# Holiday light show super-loud subwoofer thump?



## simpsonhomer (Aug 29, 2018)

My car's light show audio always starts off with super-loud subwoofer "thump". Does yours do that, too?

It's the same whether I use default (holiday) light show or a custom light show. The "thump" is so loud that I'm afraid it'll blow out. I don't have it turned up all the way, either (I just leave it on default volume).


----------



## GDN (Oct 30, 2017)

I believe I've heard something similar from a few videos. Something new to go look at too, go look at your bass/treble controls - there is a new sub-woofer setting on the left. You may need to dial it back some.

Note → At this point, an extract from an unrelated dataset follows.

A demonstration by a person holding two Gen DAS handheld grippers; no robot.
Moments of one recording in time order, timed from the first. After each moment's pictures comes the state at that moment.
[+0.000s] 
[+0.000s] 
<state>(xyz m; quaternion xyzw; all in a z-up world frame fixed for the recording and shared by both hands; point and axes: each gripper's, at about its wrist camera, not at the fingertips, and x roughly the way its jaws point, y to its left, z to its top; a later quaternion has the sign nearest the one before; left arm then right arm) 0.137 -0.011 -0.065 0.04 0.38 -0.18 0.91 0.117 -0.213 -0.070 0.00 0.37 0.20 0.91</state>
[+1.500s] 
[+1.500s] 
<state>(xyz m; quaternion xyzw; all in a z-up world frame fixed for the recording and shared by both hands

While you are there - there is a new Easter egg - turn the Bass up to 8.0 and then adjust the sub-woofer up to the top you will get new descriptions - "11" or "Slappin" or "Wub-Wub" or "BOOOOM".


----------



## SoFlaModel3 (Apr 15, 2017)

Yes mine does the thump as does my wife’s


----------



## JustTheTip (Jun 7, 2018)

I get the thump too.


----------



## Jason Bourne (Aug 18, 2017)

I get the same thump also, even in non-factory lightshows


----------



## Kizzy (Jul 25, 2016)

I wonder if the thump is meant to knock water off of the car before opening things. 🙃


----------



## JWardell (May 9, 2016)

Scared the heck out of me the first time. Happens even if you turn the volume down. I hope it doesn't hurt the speakers.


----------



## sorphin (6 mo ago)

JWardell said:


> Scared the heck out of me the first time. Happens even if you turn the volume down. I hope it doesn't hurt the speakers.


Likewise.. I've now switched out my stock sub.. so i'm going to be even more leary of it because i don't want to damage the JL sub.. It's even worse when you're in a small garage in a triplex.


----------